Please reproduce exactly the lines that begin the listing below, up to and including the line where "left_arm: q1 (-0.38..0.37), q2" occurs.

══════════

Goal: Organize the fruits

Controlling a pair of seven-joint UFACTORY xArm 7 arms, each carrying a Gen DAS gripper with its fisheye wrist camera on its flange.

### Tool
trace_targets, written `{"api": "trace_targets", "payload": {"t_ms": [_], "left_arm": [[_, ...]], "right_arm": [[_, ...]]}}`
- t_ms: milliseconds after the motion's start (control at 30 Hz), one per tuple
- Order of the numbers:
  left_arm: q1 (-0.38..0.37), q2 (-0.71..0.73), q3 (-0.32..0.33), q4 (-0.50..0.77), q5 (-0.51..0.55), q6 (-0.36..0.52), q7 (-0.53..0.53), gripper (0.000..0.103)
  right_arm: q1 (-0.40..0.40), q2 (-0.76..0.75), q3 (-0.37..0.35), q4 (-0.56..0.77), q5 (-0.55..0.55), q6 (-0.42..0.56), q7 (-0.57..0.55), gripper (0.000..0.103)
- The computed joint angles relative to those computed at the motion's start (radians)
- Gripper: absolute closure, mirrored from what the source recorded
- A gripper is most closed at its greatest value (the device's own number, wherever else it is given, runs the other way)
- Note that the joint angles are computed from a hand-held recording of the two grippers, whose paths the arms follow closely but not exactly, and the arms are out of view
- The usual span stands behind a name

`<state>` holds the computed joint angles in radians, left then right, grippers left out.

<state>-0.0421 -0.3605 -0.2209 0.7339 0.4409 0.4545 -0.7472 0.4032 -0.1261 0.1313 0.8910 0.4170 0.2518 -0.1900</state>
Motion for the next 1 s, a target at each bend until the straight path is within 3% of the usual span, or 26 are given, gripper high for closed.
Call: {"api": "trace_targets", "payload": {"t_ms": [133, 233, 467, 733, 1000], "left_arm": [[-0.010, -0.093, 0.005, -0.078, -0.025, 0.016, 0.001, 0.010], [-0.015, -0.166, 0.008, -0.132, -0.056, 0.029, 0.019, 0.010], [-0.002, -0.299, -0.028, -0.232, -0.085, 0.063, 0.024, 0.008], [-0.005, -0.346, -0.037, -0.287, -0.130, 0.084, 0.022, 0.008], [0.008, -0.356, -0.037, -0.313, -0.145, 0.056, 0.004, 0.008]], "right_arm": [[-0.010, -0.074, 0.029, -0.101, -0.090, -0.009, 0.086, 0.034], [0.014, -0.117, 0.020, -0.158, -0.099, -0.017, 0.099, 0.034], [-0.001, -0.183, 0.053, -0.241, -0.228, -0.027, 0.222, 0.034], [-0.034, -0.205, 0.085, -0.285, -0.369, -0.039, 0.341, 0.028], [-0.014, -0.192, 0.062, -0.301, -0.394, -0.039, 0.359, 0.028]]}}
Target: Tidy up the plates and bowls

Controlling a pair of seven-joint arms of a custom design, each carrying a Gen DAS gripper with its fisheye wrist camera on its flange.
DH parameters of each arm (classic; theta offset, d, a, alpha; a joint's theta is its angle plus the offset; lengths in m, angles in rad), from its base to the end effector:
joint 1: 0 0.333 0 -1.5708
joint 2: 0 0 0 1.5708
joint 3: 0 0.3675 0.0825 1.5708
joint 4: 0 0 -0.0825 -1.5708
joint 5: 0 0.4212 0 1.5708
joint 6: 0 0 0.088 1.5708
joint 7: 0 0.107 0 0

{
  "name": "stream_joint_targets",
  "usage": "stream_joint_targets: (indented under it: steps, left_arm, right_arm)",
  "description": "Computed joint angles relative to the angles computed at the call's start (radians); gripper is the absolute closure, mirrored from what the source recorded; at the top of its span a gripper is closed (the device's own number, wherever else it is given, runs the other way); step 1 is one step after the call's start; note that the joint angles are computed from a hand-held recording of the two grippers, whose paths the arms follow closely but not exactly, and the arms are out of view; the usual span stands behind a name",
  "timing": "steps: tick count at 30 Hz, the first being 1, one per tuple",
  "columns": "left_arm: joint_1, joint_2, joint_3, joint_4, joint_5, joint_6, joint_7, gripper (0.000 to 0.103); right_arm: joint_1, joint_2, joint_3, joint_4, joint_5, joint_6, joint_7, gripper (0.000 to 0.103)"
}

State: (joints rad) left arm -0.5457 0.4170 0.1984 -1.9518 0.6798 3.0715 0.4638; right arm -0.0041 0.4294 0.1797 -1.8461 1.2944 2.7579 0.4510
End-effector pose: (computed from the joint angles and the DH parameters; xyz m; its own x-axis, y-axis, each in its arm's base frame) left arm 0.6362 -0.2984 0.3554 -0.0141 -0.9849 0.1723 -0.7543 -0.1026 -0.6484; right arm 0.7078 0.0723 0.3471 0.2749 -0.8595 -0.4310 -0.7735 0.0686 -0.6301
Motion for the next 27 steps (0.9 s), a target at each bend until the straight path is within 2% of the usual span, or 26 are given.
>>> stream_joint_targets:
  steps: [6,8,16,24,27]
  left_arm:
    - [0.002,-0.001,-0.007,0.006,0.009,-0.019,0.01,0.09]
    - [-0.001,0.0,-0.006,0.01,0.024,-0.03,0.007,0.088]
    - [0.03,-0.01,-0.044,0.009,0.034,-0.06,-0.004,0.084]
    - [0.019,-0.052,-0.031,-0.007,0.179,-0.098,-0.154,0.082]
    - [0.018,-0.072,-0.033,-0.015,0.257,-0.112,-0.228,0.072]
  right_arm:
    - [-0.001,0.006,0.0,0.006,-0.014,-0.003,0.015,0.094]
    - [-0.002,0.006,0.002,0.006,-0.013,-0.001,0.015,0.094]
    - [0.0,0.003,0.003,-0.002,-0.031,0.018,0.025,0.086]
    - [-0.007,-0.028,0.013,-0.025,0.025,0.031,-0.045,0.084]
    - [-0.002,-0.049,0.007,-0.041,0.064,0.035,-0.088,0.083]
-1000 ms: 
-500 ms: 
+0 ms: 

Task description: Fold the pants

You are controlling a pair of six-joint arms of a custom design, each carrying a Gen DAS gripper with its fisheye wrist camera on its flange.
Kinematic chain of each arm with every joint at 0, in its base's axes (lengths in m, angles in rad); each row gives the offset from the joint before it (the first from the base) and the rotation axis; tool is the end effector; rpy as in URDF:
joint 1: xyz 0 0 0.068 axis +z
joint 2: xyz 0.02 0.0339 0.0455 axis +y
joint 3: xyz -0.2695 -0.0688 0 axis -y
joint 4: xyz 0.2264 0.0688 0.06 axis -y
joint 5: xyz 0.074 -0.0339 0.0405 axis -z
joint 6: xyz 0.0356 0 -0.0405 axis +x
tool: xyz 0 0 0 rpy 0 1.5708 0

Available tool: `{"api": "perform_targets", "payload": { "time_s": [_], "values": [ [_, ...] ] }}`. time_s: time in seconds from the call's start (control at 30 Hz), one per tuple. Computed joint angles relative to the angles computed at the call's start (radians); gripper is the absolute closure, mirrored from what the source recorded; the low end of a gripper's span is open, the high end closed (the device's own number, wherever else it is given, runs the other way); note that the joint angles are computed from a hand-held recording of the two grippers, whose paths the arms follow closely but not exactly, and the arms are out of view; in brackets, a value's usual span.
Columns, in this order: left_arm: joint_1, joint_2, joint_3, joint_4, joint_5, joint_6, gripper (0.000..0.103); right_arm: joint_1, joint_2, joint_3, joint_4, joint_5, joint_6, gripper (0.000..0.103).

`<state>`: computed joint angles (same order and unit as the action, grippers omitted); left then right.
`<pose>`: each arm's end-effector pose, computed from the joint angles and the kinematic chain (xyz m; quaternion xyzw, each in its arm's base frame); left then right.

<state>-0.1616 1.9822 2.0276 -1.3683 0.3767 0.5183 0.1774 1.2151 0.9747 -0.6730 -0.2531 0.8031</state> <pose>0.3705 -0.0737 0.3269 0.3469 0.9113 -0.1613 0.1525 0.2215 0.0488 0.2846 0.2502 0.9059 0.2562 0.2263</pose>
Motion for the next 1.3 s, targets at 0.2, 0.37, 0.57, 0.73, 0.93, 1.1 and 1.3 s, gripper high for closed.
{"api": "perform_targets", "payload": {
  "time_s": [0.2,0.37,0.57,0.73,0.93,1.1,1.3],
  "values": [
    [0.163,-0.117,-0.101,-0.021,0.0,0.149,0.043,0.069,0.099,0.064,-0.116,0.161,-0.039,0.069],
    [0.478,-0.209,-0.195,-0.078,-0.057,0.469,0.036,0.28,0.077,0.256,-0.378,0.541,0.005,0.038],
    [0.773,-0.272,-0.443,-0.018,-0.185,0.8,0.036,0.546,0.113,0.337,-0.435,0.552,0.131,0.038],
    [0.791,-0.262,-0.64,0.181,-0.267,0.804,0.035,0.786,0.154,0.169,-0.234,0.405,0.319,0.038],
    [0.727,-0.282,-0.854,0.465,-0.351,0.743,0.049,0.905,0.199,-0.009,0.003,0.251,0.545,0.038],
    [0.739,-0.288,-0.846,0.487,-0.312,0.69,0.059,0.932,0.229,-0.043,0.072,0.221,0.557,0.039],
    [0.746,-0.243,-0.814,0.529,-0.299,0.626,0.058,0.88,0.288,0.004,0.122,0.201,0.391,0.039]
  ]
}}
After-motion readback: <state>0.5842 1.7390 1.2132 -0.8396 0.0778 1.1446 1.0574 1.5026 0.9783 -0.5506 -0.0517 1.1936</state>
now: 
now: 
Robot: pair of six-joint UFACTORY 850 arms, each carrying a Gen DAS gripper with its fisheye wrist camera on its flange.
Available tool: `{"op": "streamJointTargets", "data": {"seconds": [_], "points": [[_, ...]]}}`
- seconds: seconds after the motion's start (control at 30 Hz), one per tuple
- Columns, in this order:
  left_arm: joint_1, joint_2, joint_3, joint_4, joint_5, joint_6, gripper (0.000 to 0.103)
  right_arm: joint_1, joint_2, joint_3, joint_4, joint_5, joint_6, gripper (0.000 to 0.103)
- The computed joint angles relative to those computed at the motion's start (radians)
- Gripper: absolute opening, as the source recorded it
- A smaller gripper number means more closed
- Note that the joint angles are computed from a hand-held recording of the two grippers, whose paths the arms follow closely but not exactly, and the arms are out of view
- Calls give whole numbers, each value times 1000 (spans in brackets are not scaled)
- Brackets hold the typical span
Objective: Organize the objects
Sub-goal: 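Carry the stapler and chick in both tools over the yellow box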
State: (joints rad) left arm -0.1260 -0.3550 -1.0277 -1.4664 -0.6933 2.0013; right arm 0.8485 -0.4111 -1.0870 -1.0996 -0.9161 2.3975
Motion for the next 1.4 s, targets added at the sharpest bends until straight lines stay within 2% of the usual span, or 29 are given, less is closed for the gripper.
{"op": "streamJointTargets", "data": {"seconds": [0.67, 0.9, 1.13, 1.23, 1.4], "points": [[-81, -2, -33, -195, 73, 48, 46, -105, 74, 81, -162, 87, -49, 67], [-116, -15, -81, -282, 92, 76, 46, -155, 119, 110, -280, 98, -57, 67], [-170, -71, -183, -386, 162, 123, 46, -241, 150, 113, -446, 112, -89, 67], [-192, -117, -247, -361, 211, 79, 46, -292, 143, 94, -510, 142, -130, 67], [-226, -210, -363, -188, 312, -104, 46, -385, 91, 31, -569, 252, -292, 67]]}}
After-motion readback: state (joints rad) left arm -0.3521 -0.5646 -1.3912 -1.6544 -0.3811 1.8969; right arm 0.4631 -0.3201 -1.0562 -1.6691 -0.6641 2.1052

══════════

• COMPLETED TASK:
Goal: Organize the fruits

Controlling a pair of seven-joint UFACTORY xArm 7 arms, each carrying a Gen DAS gripper with its fisheye wrist camera on its flange.

### Tool
trace_targets, written `{"api": "trace_targets", "payload": {"t_ms": [_], "left_arm": [[_, ...]], "right_arm": [[_, ...]]}}`
- t_ms: milliseconds after the motion's start (control at 30 Hz), one per tuple
- Order of the numbers:
  left_arm: q1 (-0.38..0.37), q2 (-0.71..0.73), q3 (-0.32..0.33), q4 (-0.50..0.77), q5 (-0.51..0.55), q6 (-0.36..0.52), q7 (-0.53..0.53), gripper (0.000..0.103)

This exercise is now done.